• **ASSIGNMENT**
Once the pictures are set aside, repeat all of the data below exactly.
=======
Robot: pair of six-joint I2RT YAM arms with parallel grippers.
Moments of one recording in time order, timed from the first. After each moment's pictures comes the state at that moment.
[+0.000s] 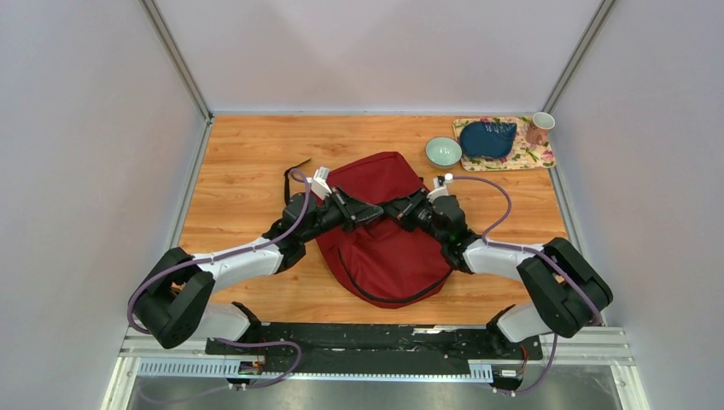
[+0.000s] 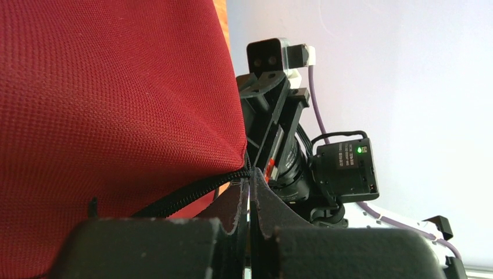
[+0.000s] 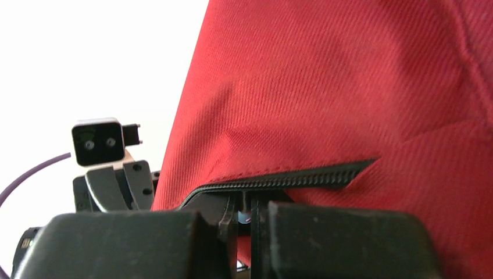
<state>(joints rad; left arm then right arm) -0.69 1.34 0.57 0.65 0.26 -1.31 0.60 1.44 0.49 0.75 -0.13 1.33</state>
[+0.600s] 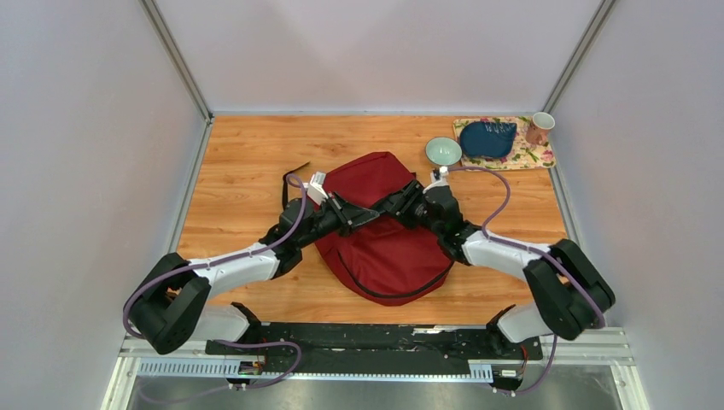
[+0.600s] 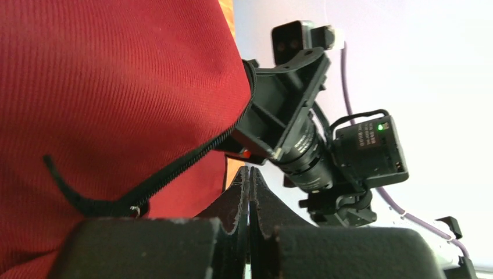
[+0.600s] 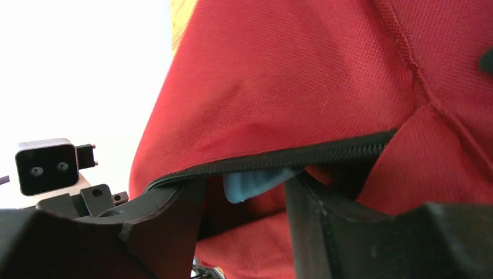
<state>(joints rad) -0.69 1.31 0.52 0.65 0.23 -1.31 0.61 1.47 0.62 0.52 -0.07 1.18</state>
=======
• **SOLVED PROBLEM**
Robot: pair of six-joint I2RT YAM arms with parallel grippers.
Moments of one recording in time order, timed from the first. After each moment's pictures comes the state at that moment.
[+0.000s] 
[+0.000s] 
[+0.000s] 
<state>(joints rad; left arm then right arm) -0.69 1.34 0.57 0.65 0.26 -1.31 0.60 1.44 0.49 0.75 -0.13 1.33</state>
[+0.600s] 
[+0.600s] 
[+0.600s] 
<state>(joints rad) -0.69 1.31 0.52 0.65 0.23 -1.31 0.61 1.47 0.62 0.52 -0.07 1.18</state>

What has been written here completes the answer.